This is not simply about the incident that happened at Lammas although that plays a part in this of course. That incident has only further illuminated what I was feeling already.  I am convinced that I am not a good fit as a coven mate.  That is all I will say on that matter.

While our trad’s ritual is a beautiful thing and many times I’ve been touched by the beauty of how it manifests in the coven, in general it is not speaking to me.  I’ve mentioned this before. I’m looking for something different in my practice I know now. I’ve sought to be part of a BTW coven for over 2 decades so no one is more surprised than I to find that I was seeking something that wouldn’t fit.  But there it is.  There was no way to know this prior to initiation really.
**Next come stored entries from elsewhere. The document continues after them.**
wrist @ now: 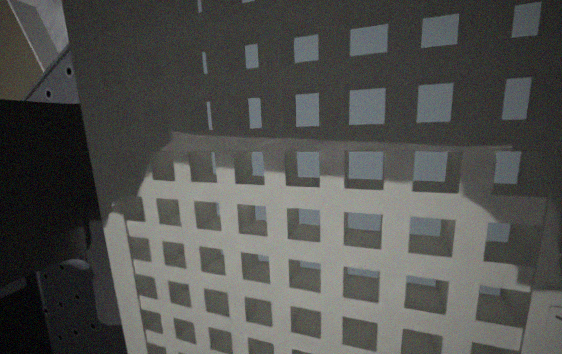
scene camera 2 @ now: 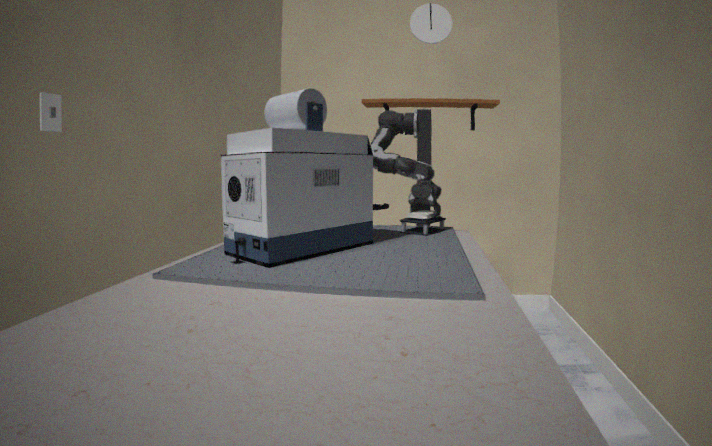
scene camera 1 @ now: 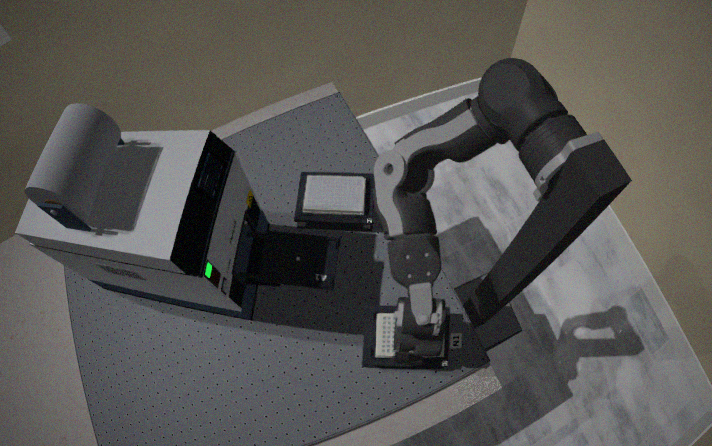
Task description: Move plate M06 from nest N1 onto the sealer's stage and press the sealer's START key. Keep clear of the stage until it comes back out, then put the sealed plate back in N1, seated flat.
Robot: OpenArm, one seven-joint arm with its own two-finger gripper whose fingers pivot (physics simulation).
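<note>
White plate M06 [scene camera 1: 385, 336] [scene camera 2: 420, 214] [wrist: 332, 250], with square wells, is level at nest N1 [scene camera 1: 386, 362] [scene camera 2: 415, 221]; whether it is fully seated or slightly raised cannot be told. My gripper [scene camera 1: 420, 332] [scene camera 2: 424, 208] reaches down over the plate and is shut on it, hiding its middle and right part in the first scene view. The sealer [scene camera 1: 136, 278] [scene camera 2: 315, 204] stands at the left in the first scene view, with a green lit rectangle [scene camera 1: 208, 270] on its front. Its dark stage [scene camera 1: 283, 262] is out and bears no plate.
A second nest [scene camera 1: 315, 218] holds another white plate [scene camera 1: 334, 192] beyond the stage. A large film roll [scene camera 1: 73, 157] [scene camera 2: 289, 110] sits on top of the sealer. The perforated grey board [scene camera 1: 220, 378] [scene camera 2: 399, 273] lies under the equipment. A wooden shelf [scene camera 2: 430, 102] hangs on the wall behind the arm.
</note>
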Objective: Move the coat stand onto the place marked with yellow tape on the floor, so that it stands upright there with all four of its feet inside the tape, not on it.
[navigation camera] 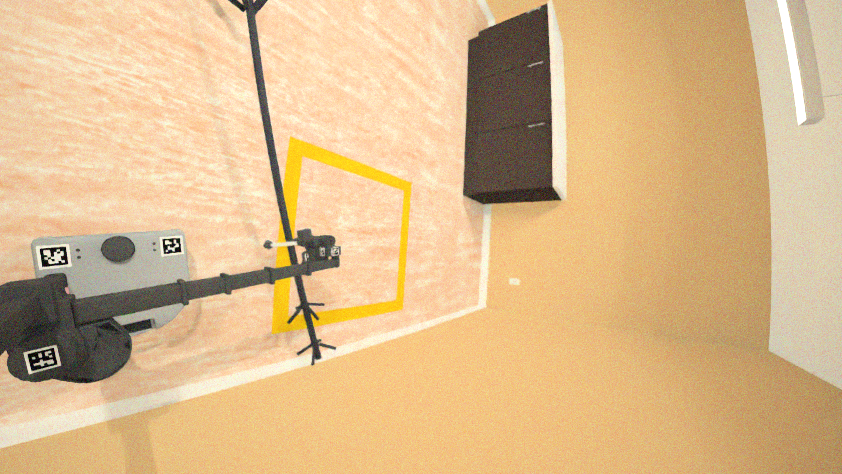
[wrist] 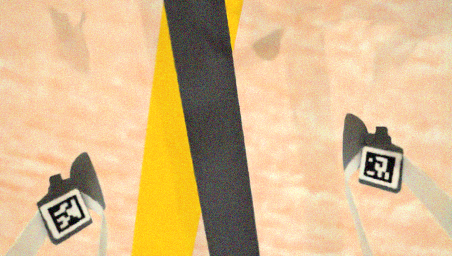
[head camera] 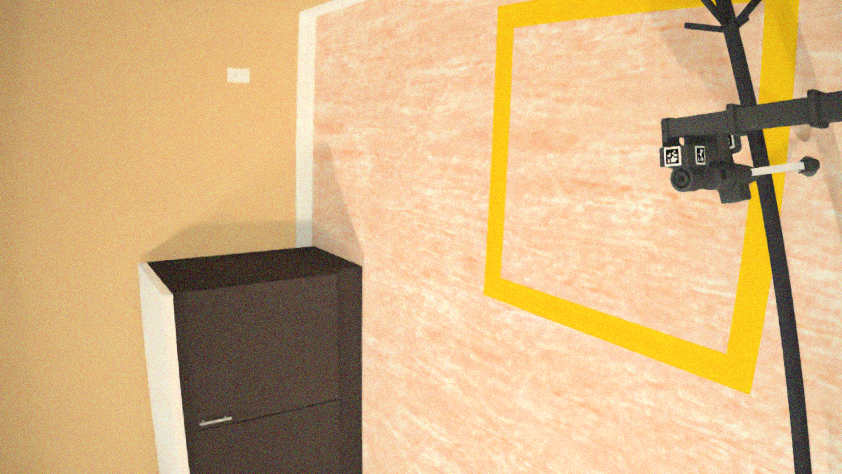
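Pixels of known places: gripper, fingertip midpoint: [navigation camera: 286,239] [wrist: 221,153] [head camera: 769,176]; robot's base, origin of the base link: [navigation camera: 119,247].
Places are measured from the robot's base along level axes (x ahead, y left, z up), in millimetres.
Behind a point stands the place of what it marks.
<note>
The dark coat stand [head camera: 781,294] {z 154, x 205, y -507 mm} [navigation camera: 256,58] {z 184, x 693, y -416 mm} [wrist: 210,100] {z 137, x -67, y -556 mm} is tipped far over, not upright. Its pole slants across one side strip of the yellow tape square [head camera: 500,176] {z 1, x -83, y -1462 mm} [navigation camera: 405,247] {z 1, x -173, y -1478 mm} [wrist: 165,175] {z 1, x 39, y -614 mm}. In the navigation view its two groups of hooks are at the lower end, past the tape's lower left corner, and part of its feet shows at the top edge. I cannot tell what the pole rests on. My gripper [head camera: 810,166] [navigation camera: 268,243] [wrist: 221,153] {z 92, x -23, y -550 mm} is wide open around the pole, with gaps on both sides in the wrist view.
My grey base [navigation camera: 147,270] {z 160, x -70, y -61 mm} stands left of the tape in the navigation view, and my arm [navigation camera: 200,288] {z 439, x -101, y -149 mm} reaches out over the pole. A dark cabinet [head camera: 253,353] {z 551, x 556, y -2406 mm} [navigation camera: 509,100] {z 490, x 1121, y -2498 mm} stands against the tan wall. A white skirting board [navigation camera: 235,376] {z 31, x -582, y -290 mm} runs close to the hooks.
</note>
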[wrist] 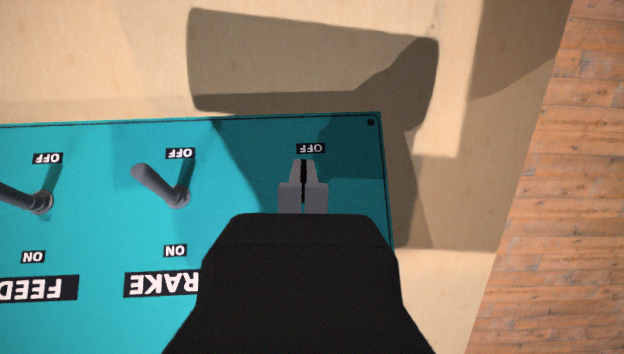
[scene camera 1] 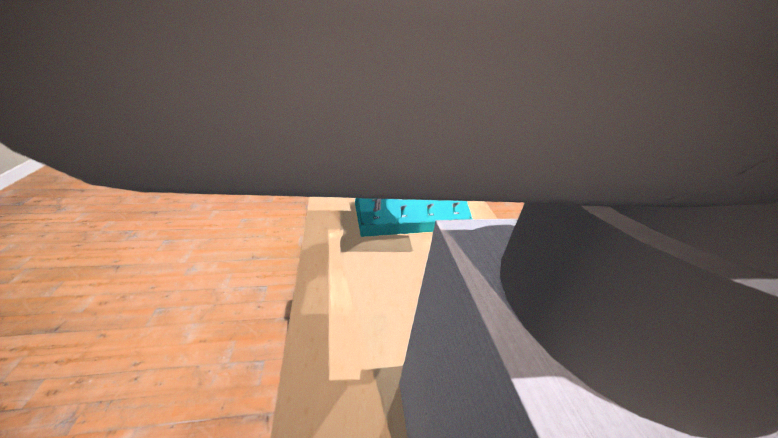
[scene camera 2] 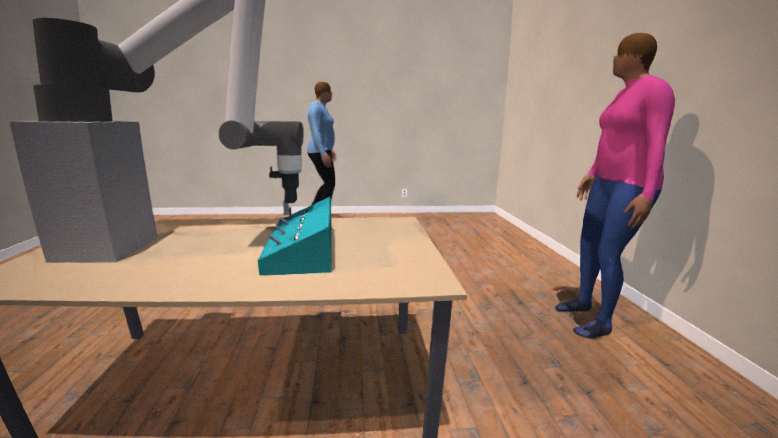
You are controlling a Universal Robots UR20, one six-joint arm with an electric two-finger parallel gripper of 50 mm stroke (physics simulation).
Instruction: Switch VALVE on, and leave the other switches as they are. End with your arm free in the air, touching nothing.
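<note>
The teal switch panel slopes on the table. My gripper is shut and empty, over the panel's end switch; its tips are just below that switch's OFF label in the wrist view. That switch's lever, ON label and name plate are hidden there behind the gripper, so its setting and any contact cannot be told. The name VALVE does not show. The neighbouring lever, above a partly covered plate reading "RAKE", tilts toward OFF. The FEED lever is partly cut off at the left edge.
The wooden table carries the panel and the grey pedestal of the arm. A dark arm link covers the top of scene camera 1. A person in pink and a person in blue stand beyond the table.
</note>
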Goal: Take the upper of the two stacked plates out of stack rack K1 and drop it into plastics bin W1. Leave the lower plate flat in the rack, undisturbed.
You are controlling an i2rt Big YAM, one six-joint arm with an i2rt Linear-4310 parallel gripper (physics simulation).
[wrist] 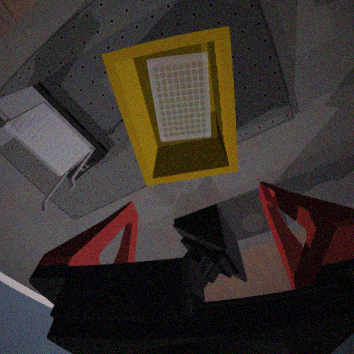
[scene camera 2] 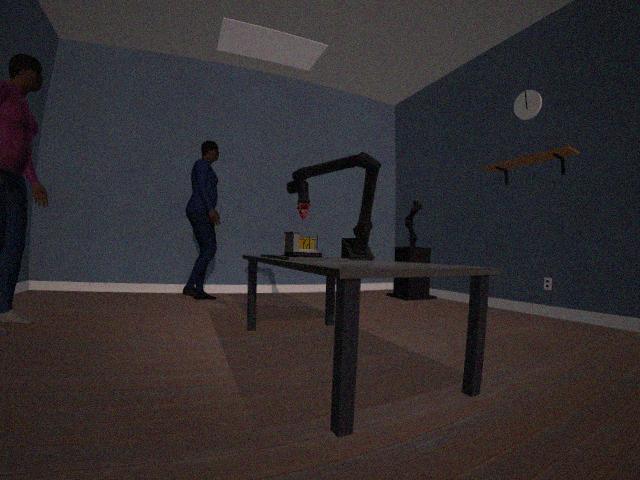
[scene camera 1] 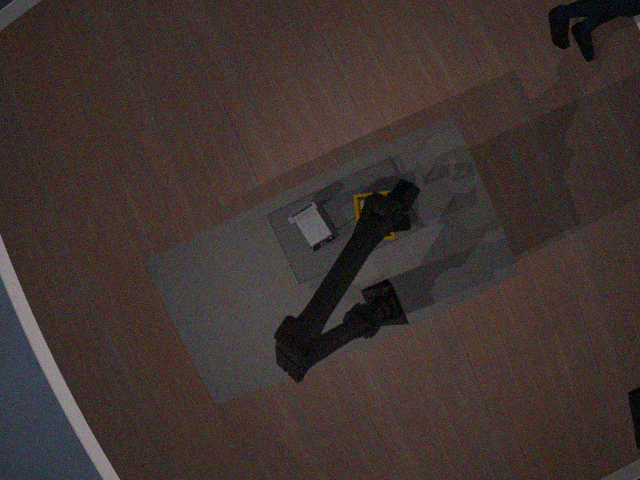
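Where they show: gripper, fingertip midpoint: (wrist: 195, 198) (scene camera 2: 304, 218); arm's base, origin of the base link: (wrist: 208, 253) (scene camera 2: 357, 247) (scene camera 1: 383, 307).
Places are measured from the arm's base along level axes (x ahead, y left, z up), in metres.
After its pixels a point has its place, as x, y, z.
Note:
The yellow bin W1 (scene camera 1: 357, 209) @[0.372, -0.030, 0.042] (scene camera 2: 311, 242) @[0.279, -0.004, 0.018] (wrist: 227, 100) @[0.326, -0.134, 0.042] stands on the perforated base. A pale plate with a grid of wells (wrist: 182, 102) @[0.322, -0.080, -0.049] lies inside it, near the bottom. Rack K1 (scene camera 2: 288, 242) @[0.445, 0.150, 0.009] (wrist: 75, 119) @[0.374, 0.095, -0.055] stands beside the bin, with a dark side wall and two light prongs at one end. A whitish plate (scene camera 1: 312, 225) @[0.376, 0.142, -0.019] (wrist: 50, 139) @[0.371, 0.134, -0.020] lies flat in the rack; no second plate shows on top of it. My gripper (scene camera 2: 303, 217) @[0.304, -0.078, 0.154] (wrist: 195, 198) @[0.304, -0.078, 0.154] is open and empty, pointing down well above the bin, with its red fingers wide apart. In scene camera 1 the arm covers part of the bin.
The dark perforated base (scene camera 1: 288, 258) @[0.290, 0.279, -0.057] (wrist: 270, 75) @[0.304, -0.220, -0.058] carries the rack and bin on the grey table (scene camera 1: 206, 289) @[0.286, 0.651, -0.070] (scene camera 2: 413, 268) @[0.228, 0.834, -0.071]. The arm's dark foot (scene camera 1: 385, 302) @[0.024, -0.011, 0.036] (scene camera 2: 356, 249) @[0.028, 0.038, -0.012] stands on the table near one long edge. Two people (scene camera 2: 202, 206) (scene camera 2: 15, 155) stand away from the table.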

It’s an oathbound path so how could we know?  I have no regrets on that score, you all made my initiaion one of the most beautiful and meaningful of my life.  Even so, it’s not enough for me to continue. Please accept my apologies if I’ve wasted anyone’s time. I’ve learned a great deal in my time with you and am grateful for all of it.

I hope to remain on good terms with you. In my experience it’s best to make a clean break so all can find acceptance and then come back after some healing has been done to find a new way to be friends. I know that not all will want to and that’s okay. Those who do, Merry Meet, Merry Part, and Merry Meet Again!

Thank you for the love you have shown me and brightest blessings to you all!